Under the terms of the agreement, Western Union will leverage Visa Direct, the card giant’s real-time push payments platform, to offer end users — consumers and businesses — expedited global, push-to-card transfers. The companies said in a release that the pact helps scale real-time, cross-border payments across more than 200 countries and territories, and 130 currencies.
The announcement highlights recent moves by each firm to move more fully onto a global stage, specifically in cross-border payments. As noted in a recent interview with Karen Webster, Western Union CEO Hikmet Ersek said that, in tandem with the money transfer giant’s sale of Speedpay (the bill payments business focused on the U.S.) to ACI Worldwide, Western Union would expand its cross-border platform, with particular focus on global P2P and B2C payments.
The Visa-Western Union partnership is aimed at cutting the paper chase in the global payments and remittances space. As Visa has spotlighted, $80 trillion is sent across wire transfers or bank accounts globally.
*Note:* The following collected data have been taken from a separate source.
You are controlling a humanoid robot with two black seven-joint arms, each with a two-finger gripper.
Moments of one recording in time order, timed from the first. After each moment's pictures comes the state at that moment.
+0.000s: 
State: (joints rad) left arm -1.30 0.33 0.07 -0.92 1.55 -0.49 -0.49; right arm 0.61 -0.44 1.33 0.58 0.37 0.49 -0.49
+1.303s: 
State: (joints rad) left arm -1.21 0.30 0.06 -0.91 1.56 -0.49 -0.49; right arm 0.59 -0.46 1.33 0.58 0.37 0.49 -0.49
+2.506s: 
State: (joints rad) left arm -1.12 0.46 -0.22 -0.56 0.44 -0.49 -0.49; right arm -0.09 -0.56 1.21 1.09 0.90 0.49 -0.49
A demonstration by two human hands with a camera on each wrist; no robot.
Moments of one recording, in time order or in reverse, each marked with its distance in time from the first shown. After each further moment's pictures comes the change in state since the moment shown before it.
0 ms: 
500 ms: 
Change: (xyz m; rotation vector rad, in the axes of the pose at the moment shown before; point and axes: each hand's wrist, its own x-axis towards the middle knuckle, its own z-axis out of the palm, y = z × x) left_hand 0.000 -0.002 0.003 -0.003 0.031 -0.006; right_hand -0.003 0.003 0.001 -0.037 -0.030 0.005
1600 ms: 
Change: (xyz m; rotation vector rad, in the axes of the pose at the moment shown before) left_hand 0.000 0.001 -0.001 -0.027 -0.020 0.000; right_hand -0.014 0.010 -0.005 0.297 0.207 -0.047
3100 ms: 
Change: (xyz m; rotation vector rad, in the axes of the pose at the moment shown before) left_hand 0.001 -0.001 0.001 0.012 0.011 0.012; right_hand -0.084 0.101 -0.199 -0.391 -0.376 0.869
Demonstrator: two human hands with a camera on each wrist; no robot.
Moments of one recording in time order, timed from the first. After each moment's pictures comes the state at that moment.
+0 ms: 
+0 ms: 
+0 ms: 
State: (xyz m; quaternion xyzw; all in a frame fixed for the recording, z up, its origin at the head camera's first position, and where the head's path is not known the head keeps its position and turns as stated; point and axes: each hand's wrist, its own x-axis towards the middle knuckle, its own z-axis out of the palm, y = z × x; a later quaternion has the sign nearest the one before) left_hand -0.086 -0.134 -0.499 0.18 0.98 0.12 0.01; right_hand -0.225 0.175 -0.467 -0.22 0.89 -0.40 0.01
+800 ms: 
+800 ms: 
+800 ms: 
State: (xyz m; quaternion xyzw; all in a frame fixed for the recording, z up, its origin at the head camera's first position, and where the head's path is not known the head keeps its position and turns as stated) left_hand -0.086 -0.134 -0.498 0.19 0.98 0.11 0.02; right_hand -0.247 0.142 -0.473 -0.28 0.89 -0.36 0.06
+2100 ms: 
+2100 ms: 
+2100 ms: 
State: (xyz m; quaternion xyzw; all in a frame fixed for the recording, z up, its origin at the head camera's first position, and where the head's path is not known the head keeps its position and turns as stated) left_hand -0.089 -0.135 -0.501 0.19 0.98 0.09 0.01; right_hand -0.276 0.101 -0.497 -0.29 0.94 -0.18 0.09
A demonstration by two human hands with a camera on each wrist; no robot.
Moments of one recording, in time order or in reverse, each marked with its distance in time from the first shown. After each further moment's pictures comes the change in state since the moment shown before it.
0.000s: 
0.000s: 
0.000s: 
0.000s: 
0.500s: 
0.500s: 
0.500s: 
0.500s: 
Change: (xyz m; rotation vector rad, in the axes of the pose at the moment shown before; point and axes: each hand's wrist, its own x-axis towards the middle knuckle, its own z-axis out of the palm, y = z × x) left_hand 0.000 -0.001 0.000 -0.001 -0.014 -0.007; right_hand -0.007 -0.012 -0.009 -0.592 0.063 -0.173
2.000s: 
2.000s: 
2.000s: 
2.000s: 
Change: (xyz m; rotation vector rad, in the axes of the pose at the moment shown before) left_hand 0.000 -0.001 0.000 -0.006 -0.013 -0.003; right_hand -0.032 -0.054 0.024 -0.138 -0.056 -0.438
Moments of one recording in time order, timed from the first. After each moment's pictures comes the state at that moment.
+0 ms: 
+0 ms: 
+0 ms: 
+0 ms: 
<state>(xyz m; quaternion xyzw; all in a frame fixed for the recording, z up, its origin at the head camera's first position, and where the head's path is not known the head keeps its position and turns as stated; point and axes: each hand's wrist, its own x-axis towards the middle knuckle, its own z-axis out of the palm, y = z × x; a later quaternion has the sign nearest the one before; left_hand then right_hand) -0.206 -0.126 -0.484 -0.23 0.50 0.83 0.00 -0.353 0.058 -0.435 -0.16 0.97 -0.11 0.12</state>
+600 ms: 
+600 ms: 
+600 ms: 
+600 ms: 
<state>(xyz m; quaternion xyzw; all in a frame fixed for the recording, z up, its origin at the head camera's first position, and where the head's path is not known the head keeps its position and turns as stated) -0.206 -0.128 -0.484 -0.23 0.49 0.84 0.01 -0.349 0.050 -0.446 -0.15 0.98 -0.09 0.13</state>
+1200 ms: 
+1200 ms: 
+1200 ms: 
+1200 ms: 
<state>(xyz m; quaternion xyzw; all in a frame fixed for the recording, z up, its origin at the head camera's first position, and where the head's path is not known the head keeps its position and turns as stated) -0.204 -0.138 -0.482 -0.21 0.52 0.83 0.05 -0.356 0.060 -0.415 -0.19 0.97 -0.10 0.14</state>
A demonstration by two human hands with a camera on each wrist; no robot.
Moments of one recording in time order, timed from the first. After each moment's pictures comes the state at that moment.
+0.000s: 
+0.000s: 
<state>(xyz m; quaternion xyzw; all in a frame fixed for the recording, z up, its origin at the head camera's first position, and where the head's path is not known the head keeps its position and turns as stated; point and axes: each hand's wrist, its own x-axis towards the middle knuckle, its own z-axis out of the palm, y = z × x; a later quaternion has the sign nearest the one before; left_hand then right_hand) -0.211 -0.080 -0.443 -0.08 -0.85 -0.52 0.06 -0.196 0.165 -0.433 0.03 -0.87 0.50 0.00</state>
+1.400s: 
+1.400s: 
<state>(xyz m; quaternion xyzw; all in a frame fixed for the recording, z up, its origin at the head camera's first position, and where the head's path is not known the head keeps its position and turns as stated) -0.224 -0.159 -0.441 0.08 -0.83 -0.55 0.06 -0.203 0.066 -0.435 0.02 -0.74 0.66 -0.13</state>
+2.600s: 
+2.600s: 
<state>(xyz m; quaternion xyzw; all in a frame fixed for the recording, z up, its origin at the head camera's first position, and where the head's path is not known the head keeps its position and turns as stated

The fund flows are hindered — in terms of speed and transparency, where transactions can take days to settle — as a staggering amount are done in cash or physical currency.
In an interview with Karen Webster, Bill Sheley, Visa’s head of global push payments, said Western Union remains the leading industry platform in remittances. (Last year, Western Union completed 800 million transactions for consumers and businesses).
In terms of mechanics, Webster noted, Western Union moves money around the world, and can do any permutation of cash to digital and digital to cash through its cash agent network (and increasingly digital to digital, aided by the implementation of Visa Direct). The added value now — done by the firms as a jointly branded effort, but where white-label efforts may be in the offing — is to deliver those offerings across borders and in real time, which Sheley termed “a key element” of the relationship.
Western Union, he said, has “an amazing network in terms of digital assets, mobile platforms and their cash agent network.” Visa has been building out Visa Direct with a focus on digital reach, he added, along with onboarding, security, settlement and FX conversion services that complement Western Union’s mobile offering.
For Western Union, the pact means it can offer its customers real-time, account-to-account transfers in a much more cost-effective manner. For Visa, benefits accrue as it builds its network, of course, but the partnership also helps issuers and FinTech firms in receiving markets to establish more account holders, particularly in the emerging economies where remittances drive a significant part of a country’s gross domestic product. Remittances done through digital-to-digital means (through prepaid Visa cards or bank accounts), said Sheley, are more efficient and secure than handling cash.
“As we work together, there are going to be inherent friction points [in cross border] that we are going to take out,” Sheley told Webster. “We understand the complexities that are involved, whether you are trying to go from a [brick-and-mortar] to a digital distribution,” or whether firms need help with settlement, acceptance handling or licensing.
The use cases are varied, he said, and several, as enabled through Visa Direct, are “embedded in cross-border transactions” of all types, across B2B, P2P or “even me-to-me [transactions].” These are high-volume, low-value transactions that are well-served by Visa Direct rails, offering the use case of an app developer living in one country and paid by a company in another, or a worker in one country who sends money back home on a weekly basis.
While the average remittance is $500, he said Visa Direct has a “sweet spot” that extends all the way up to $100,000. The use cases against that backdrop can span payroll, insurance payouts, pension payouts and bill payments.
The Visa-Western Union collaboration, though cross-border out of the gate, also has the potential to service intracountry transactions. One example: workers living in a city, who send money home to family members located in more rural areas of the same country.
In terms of a roadmap, Sheley said Visa and Western Union intend to “learn by doing. … We’ll get to work straight away.” He added that the initial offering, slated for the end of the year, will come through originating payments out of Europe to a number of different countries across the EU (five to eight of them), Asia-Pacific and Russia.
“When scale-on-scale companies get together,” such as Visa and Western Union, said Sheley, “interesting stuff happens. And that is the case here.”